Any notice required or permitted to be delivered to the Company by this Agreement shall be posted to the Company’s Dashboard. Any notice required or permitted to be delivered to ARACUDA by this Agreement shall be submitted via info@.com.
The failure of either party to enforce, at any time or for any period of time, the provisions herein, or the failure of either party to exercise any option herein, shall not be construed as a waiver of such provision or option and shall in no way affect that party’s right to enforce such provisions or exercise such option.
In the event that any provision of this Agreement, or any Product Addendum, is determined to be invalid or unenforceable by the ruling of an arbitrator or court of competent jurisdiction, the remainder of this Agreement (and each of the remaining terms and conditions contained herein) shall remain in full force and effect. Any delay in or failure by either party in the performance of this Agreement, or a Product Addendum, shall be excused if and to the extent such delay or failure is caused by occurrences beyond the control of the affected party including, but not limited to, decrees or restraints of Government, acts of God, strikes, work stoppage, or other labor disturbances, war, or sabotage (each being a “Force Majeure Event”). The affected party will promptly notify the other party upon becoming aware that any Force Majeure Event has occurred or is likely to occur and will use commercially reasonable efforts to minimize any resulting delay in or interference with the performance of its obligations under the applicable agreement.
This Agreement and each of the Product Addenda may not be assigned, in whole or in part, by a party without the prior written consent of the other party. However, each party may assign this Agreement, upon notice to the other party, to (a) an Affiliate of such party, or (b) in connection with the sale of all or substantially all of such party’s equity, business or assets.
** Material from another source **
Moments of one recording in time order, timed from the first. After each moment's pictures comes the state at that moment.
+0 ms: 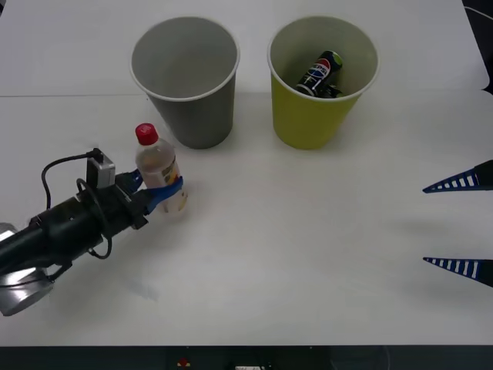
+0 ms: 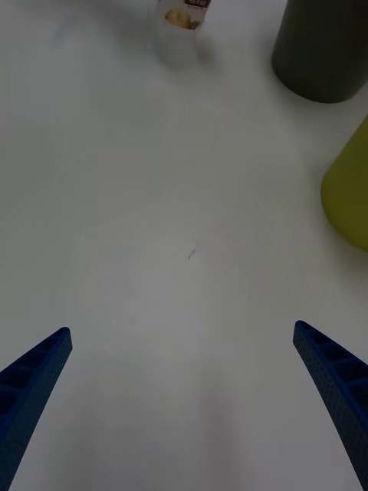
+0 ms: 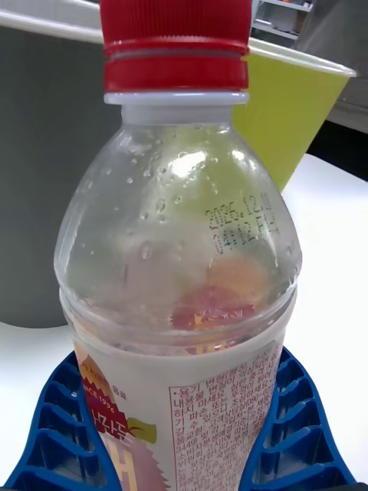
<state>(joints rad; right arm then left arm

Subject to the foregoing, this Agreement and all of the Product Addenda shall be binding upon and shall inure to the benefit of each party hereto and its respective successors and assigns.
Nothing in this Agreement, or any Product Addendum, shall be deemed to create any joint venture, joint enterprise, or agency relationship among the parties, and no party shall have the right to enter into contracts on behalf of, to legally bind, to incur debt on behalf of, or to otherwise incur any liability or obligation on behalf of the other party hereto, in the absence of a separate writing, executed by an authorized representative of the other party.